--- TASK TO CARRY OUT ---
Repeat word for word the lines from the top of the records through the line containing "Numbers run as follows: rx", and skip the pictures.

--- INFORMATION GIVEN ---
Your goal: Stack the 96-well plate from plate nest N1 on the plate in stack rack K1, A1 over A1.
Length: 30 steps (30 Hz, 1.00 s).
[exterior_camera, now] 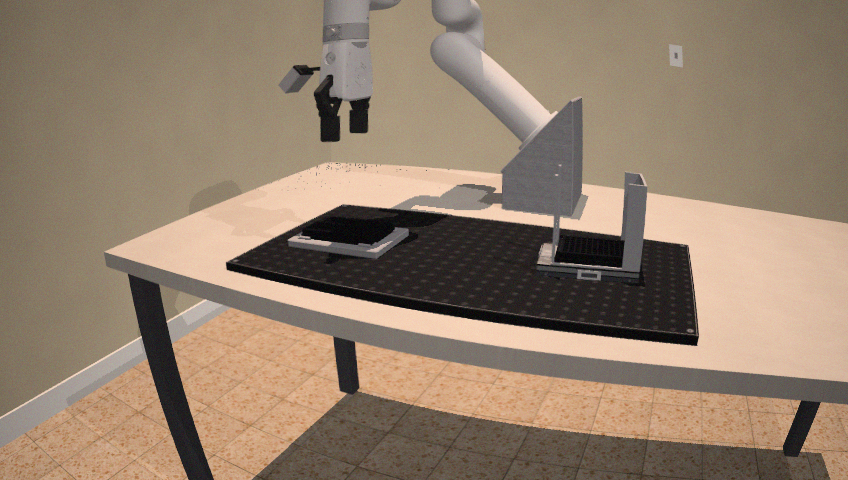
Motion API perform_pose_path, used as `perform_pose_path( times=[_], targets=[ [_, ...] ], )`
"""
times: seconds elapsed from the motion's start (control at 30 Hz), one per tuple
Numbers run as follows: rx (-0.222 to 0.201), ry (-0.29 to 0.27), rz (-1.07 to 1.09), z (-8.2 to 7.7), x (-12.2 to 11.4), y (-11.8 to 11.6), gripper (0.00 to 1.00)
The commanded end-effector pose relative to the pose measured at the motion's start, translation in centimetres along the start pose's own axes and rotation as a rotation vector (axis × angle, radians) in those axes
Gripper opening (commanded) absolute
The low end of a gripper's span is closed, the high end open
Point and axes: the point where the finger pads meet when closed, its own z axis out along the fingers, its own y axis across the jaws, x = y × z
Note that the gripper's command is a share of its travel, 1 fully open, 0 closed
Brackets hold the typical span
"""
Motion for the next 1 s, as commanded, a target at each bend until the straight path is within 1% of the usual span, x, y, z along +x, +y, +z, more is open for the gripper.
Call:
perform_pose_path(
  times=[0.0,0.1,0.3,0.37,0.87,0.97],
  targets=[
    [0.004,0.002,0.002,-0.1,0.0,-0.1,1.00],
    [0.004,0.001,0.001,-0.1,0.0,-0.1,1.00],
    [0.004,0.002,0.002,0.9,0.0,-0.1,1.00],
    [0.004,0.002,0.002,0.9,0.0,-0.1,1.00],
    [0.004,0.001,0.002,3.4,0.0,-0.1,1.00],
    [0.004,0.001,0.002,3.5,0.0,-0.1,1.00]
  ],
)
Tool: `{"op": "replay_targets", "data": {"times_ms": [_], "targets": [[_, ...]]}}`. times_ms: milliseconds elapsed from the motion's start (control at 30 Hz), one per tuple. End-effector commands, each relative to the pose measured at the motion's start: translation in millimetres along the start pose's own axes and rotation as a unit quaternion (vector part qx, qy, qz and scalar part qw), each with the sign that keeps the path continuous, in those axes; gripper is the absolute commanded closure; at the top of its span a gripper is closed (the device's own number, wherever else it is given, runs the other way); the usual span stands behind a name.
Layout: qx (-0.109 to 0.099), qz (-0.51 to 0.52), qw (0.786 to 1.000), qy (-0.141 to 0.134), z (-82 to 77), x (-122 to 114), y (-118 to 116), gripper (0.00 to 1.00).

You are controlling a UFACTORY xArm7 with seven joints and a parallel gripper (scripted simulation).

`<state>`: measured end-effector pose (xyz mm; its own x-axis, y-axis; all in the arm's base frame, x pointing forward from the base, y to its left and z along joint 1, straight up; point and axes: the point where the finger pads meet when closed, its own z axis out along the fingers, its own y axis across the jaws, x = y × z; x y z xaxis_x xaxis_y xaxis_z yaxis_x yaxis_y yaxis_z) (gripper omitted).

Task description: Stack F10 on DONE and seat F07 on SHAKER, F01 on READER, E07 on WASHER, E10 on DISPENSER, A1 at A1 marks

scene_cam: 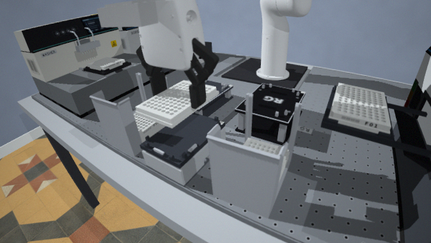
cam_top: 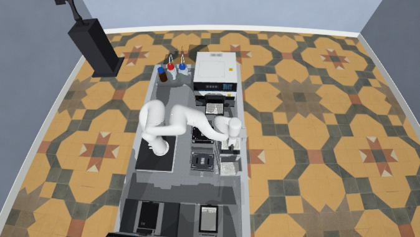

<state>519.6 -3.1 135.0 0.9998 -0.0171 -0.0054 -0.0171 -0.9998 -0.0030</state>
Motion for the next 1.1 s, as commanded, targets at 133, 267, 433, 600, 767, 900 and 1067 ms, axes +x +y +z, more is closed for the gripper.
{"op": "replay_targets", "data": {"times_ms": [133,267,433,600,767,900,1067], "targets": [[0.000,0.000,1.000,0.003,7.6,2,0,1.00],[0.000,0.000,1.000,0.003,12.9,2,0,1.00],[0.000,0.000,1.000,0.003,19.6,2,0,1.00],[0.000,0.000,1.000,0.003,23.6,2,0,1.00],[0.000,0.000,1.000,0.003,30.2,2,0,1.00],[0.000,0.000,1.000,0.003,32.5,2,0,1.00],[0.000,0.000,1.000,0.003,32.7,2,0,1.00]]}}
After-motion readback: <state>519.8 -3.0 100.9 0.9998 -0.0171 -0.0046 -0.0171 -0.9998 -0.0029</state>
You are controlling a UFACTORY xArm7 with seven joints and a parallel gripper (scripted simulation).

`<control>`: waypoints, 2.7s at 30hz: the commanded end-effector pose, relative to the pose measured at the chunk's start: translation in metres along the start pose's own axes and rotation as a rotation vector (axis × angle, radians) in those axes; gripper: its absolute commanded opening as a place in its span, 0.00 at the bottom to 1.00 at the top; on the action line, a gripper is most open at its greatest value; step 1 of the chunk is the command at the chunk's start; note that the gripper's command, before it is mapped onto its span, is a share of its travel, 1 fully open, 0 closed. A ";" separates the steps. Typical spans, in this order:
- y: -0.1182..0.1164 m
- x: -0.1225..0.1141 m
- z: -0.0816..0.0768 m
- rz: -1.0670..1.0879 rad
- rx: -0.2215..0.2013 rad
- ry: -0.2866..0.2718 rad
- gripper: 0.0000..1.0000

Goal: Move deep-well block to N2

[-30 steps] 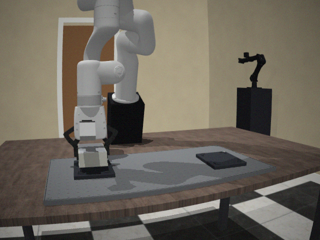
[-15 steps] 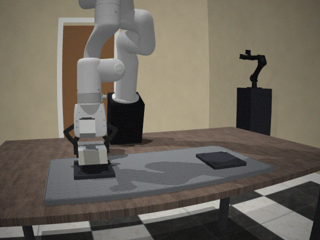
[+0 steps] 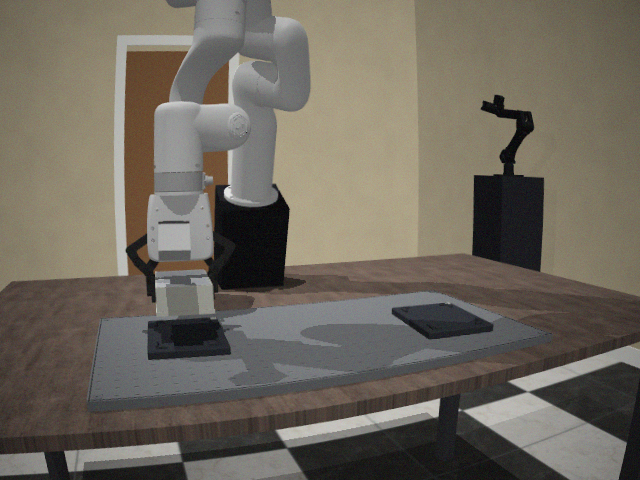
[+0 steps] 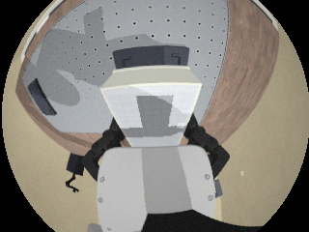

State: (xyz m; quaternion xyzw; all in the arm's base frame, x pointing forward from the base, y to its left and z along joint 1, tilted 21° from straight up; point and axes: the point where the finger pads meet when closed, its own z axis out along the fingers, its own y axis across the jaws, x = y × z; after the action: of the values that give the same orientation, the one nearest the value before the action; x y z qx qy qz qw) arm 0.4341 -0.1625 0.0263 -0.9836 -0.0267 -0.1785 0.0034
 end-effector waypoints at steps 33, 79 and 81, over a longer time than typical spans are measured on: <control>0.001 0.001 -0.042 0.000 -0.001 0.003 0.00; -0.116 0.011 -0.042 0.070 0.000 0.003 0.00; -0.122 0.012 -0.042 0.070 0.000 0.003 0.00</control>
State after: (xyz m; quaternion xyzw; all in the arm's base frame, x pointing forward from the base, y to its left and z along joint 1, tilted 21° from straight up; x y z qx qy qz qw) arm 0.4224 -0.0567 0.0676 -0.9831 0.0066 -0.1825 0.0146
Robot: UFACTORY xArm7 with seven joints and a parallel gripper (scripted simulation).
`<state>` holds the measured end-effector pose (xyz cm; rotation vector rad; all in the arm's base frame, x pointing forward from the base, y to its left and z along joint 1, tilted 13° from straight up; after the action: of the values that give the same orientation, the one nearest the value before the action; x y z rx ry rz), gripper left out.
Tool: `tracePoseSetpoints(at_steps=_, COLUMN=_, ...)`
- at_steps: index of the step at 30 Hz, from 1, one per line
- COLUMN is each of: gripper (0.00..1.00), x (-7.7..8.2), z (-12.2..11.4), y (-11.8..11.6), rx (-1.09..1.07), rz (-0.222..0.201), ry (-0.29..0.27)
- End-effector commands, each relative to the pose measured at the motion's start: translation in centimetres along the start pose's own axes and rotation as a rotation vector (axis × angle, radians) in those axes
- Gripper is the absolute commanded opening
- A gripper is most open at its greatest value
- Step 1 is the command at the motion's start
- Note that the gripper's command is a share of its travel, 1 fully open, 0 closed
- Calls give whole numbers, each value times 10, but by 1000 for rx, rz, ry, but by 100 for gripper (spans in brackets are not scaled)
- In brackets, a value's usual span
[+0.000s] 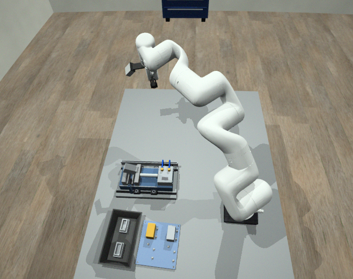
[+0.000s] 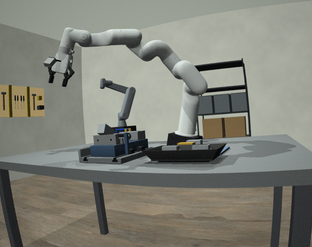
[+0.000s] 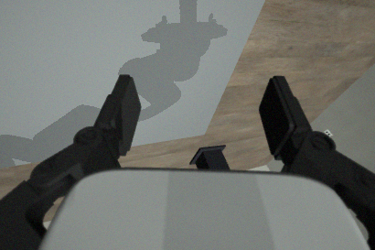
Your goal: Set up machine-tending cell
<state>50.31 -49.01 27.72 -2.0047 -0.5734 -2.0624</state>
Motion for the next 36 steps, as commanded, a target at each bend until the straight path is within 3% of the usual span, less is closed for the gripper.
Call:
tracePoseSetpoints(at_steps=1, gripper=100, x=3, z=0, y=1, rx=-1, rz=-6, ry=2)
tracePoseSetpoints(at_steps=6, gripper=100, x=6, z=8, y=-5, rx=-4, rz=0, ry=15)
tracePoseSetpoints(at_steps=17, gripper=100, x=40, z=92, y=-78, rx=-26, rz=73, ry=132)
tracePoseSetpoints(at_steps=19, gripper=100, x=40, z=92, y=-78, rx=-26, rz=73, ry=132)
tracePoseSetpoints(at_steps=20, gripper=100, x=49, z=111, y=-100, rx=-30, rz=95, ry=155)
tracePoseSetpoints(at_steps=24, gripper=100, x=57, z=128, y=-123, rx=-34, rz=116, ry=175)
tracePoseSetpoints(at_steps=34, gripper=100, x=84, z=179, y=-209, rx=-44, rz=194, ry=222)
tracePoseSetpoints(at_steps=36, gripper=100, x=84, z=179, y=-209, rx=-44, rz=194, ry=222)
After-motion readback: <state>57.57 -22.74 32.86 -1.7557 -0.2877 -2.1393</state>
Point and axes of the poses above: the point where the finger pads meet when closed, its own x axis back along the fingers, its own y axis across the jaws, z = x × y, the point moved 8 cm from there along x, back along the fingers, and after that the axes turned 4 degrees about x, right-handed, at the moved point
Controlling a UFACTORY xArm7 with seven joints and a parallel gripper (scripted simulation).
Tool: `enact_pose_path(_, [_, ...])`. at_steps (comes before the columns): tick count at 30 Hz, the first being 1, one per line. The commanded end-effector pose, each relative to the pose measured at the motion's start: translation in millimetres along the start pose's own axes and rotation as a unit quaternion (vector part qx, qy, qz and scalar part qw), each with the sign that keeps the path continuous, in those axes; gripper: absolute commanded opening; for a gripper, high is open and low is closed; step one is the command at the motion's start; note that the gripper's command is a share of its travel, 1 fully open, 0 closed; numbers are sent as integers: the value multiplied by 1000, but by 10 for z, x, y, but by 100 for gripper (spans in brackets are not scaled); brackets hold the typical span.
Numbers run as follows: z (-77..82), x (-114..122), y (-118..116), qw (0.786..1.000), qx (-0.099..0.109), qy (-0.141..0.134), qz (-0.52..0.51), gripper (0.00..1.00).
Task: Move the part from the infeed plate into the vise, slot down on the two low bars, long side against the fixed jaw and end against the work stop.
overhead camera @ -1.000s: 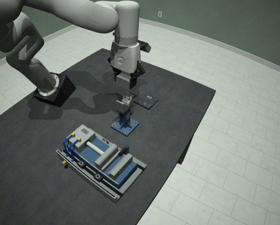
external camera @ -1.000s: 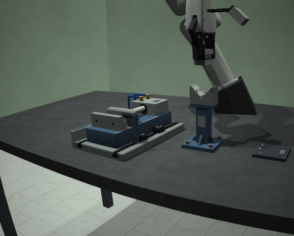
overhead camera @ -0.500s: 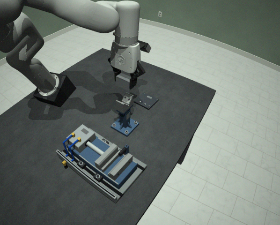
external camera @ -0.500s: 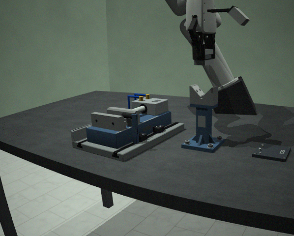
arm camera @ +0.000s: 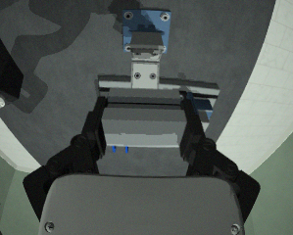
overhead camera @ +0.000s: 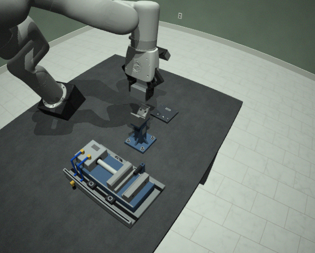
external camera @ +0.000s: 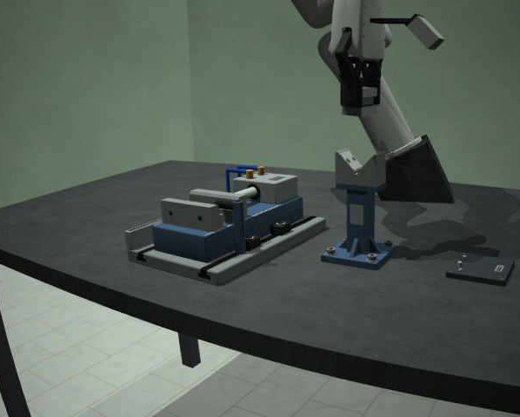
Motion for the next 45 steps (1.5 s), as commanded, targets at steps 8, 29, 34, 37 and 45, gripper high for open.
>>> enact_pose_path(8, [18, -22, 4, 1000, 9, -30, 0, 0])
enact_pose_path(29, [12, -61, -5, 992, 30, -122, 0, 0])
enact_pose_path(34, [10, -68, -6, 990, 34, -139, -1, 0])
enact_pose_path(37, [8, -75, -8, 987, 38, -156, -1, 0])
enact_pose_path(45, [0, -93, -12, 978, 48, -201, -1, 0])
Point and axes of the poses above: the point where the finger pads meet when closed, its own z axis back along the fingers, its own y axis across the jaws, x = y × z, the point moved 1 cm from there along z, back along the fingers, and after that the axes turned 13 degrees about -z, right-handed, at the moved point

--- ANSWER SPACE ---
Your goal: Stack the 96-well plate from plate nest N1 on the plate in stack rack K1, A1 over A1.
Length: 30 steps (30 Hz, 1.00 s).
[exterior_camera, now] 
Motion API perform_pose_path, used as `perform_pose_path( times=[_], targets=[ [_, ...] ], )`
"""
times: seconds elapsed from the motion's start (control at 30 Hz), one per tuple
Numbers run as follows: rx (-0.222 to 0.201), ry (-0.29 to 0.27), rz (-1.07 to 1.09), z (-8.2 to 7.7), x (-12.2 to 11.4), y (-11.8 to 11.6), gripper (0.00 to 1.00)

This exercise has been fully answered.